The story costs nothing, and every gift has one if you know where to look.

  • Does your gift introduce the recipient to an up-and-coming artisan or entrepreneur they may not have heard of, but you know they’d love?
  • Did you find the gift under extraordinary circumstances? If it came from a one-of-a-kind market or merchant, or has an unusual feature you can explain to your recipient, it will be all the more compelling.
  • Does your gift have a philanthropic twist, such as products made of upcycled components or from merchants with a social mission?
  • Do you have a particular relationship with the merchants behind your gift?  Or does the gift include one of your own favorite things? If so, share your enthusiasm! 
5. Turn your gift into an experience

Customers naturally gravitate to gifts that embody an experience.  Sunday Morning Pancakes, for example.  The individual items are delicious, but by putting them together they’re really creating something more powerful: the hope that the gift recipient will enjoy the paper and the companionship of family and the well-earned leisurely atmosphere of a day filled with nothing but possibility. Or a nap.

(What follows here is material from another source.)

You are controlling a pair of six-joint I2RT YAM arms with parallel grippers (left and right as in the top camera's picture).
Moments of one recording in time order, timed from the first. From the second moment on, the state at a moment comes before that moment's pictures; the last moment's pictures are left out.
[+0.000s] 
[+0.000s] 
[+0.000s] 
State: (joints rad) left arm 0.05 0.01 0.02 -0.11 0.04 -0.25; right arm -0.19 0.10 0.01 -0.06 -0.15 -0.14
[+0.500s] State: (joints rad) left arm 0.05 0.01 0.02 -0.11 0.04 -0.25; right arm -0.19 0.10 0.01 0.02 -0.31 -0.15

Just BreatheChardonnay StaycationBetter Than TherapyThe Carnivore’s DelightPicnic Under The Stars. Even without seeing them, all of these gifts evoke a particular mood and have a natural experiential component to them.

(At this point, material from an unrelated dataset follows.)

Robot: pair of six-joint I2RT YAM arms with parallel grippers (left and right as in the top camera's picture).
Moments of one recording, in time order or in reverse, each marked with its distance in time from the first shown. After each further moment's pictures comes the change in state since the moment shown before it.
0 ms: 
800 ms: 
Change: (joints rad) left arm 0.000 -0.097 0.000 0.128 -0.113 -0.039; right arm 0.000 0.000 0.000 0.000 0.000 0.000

It turns out that this gut instinct to give an experience, not just “stuff”, comes from a deep place in our psyches.  According to Tom Gilovich, Irene Blecker Rosenfeld Professor of Psychology at Cornell, experiences yield more and better stories, become a bigger part of who we are, and connect us more to each other. So by taking the time to evoke an emotion, experience or situation with your gifts, you’re creating stronger long-term connections with the people you’re gifting to.

6. Pack it with flair

There’s no rule that says gifts have to come in paper-wrapped boxes with store-bought cards or name tags on top. The manner in which you give your gift can make all the difference, and again, doesn’t need to cost much. Here are some of my favorite ideas, depending on the recipient:

  • Give your gift in an unusual container – a lovely glass jar, an old cigar box, a vintage birdcage…if the contents fit and the container is easy to send or carry, try it out. If it’s something your recipient can reuse, even better.
  • Think beyond wrapping paper. Why not wrap a gift book or an e-reader in the New York Times book review section? Or wrap a kid’s gift in the comic pages? Take-out menus, doodles…anything can be used to make your gift stand out in a sea of patterns and ribbons.  
  • Write your name tag or card on something unexpected – perhaps a vintage postcard or a piece of paper origami.
  • Skip the traditional card altogether and make your message an experience with a custom word search, crossword, word map or mad libs game. There are great free online tools to help you pull this together to make something especially fun for younger recipients.

Creative wrapping isn’t simply about making a gift look nice–it can set the tone for the entire gift-opening experience. Think about everything you can communicate with your presentation: do you want to hint at what’s inside, obscure the contents for the ultimate surprise, or leave your recipient with something extra they can actually use?